▸ EXERCISE DATA:
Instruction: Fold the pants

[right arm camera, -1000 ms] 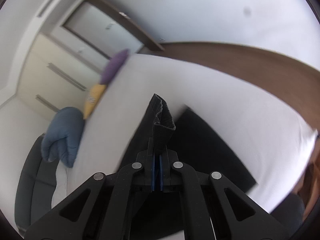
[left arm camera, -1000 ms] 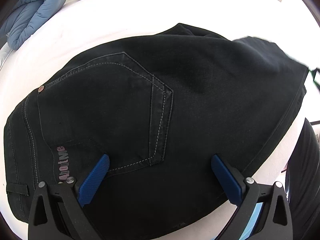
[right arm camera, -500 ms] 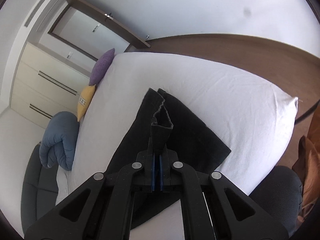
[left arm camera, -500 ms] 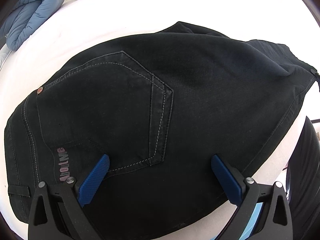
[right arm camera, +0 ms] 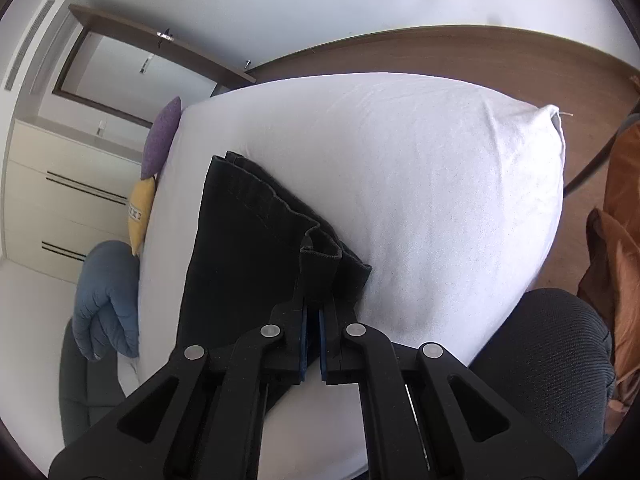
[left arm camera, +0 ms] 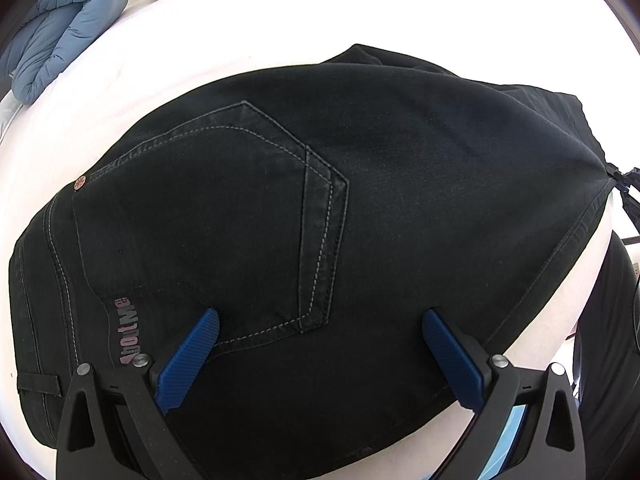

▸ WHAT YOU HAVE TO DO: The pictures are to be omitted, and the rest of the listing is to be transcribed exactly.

▸ FINISHED TASK:
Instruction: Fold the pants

[right arm camera, -1000 ms] 
[left arm camera, -1000 ms] 
[right arm camera, -500 ms] 
[left arm camera, -500 ms] 
[right arm camera, +0 ms] 
[left arm camera, +0 ms] 

With that, the answer is finished.